El concepto de «soberanía», en ese contexto, se utiliza para referir la
pretensión de un señor de subsumir bajo su «suzeranía» a todas las
demás. Frente a la soberanía del señor principal, el rey, debían caducar
todas las otras. Es decir, el rey no reconoce otro poder por encima del suyo, y eso lo hace
«soberano».
Pues bien; el Estado moderno es el heredero del rey y se ha constituido alrededor de la idea de
soberanía: no hay ningún poder por encima de él. Poder ¿para qué?

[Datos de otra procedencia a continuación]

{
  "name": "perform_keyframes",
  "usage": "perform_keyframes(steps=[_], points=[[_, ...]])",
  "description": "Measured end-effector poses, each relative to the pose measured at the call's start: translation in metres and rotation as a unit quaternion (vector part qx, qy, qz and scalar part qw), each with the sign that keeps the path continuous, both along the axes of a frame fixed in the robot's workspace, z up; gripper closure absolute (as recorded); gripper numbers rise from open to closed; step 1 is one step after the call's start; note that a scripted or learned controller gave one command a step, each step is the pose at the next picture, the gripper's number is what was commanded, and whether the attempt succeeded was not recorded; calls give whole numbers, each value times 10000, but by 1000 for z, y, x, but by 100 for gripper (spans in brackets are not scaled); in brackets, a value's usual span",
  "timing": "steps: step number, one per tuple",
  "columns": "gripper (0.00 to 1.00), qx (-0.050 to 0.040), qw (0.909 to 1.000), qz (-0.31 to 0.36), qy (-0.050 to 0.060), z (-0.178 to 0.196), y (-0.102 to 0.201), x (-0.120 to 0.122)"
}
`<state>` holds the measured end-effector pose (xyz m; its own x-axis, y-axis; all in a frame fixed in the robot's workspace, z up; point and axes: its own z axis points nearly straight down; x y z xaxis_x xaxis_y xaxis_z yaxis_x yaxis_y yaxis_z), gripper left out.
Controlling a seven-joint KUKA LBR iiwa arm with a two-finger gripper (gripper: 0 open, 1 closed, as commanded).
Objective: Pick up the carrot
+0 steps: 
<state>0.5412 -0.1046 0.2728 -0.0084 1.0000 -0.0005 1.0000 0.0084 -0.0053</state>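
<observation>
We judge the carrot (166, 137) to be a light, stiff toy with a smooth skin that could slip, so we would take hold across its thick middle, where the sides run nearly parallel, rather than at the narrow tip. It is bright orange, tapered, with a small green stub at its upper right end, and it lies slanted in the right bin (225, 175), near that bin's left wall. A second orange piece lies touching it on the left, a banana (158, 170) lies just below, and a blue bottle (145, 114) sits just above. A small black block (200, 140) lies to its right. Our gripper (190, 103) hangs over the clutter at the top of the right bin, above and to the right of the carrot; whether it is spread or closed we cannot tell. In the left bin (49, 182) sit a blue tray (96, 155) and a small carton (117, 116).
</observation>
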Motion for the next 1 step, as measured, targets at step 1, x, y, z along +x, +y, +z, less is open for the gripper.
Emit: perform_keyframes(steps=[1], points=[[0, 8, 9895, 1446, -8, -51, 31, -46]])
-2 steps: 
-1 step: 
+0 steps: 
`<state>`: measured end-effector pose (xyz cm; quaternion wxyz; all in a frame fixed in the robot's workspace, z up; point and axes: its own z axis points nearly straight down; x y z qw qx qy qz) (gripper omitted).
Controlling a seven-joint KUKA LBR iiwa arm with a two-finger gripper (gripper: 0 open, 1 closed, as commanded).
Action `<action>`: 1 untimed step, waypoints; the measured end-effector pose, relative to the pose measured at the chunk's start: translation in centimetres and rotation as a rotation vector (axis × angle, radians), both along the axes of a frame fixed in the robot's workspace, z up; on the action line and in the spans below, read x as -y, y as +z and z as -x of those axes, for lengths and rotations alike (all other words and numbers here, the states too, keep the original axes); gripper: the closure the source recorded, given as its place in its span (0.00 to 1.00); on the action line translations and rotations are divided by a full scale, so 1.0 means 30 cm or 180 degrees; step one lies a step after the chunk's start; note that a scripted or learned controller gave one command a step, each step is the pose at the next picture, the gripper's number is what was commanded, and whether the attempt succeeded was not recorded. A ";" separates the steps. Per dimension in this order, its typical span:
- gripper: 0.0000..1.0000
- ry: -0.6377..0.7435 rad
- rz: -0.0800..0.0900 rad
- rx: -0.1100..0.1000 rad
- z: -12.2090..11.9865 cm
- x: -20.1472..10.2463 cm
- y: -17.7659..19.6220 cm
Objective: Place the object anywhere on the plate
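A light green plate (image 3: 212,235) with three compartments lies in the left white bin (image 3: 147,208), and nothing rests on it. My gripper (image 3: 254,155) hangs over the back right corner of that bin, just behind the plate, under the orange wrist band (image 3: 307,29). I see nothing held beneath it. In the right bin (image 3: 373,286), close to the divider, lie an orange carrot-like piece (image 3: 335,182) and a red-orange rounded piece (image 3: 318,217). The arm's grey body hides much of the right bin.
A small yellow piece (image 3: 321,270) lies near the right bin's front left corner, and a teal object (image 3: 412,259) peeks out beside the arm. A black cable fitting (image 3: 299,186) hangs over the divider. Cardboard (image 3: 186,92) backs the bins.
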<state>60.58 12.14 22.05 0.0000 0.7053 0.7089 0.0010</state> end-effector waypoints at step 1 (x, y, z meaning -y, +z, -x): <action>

Para producir normas. «Soberanía» es un término eminentemente jurídico,
quiere decir que las normas son producidas exclusivamente por el poder que, por eso, es
«soberano». Esta ideología es tan fuerte que les impide a los juristas pensar en que,
no al lado sino dentro mismo, haya otros sistemas jurídicos. Sólo consiguen concebirlos si
el sistema estatal —para ellos hay un solo estado— los autoriza; aunque en tal caso ya no
hay pluralismo de sistemas, sino uno solo.
Sin embargo un sistema normativo indígena cabe dentro de las definiciones que dan los propios
juristas: conjunto de normas dotadas de poder coercitivo y producidas por funcionarios autorizados.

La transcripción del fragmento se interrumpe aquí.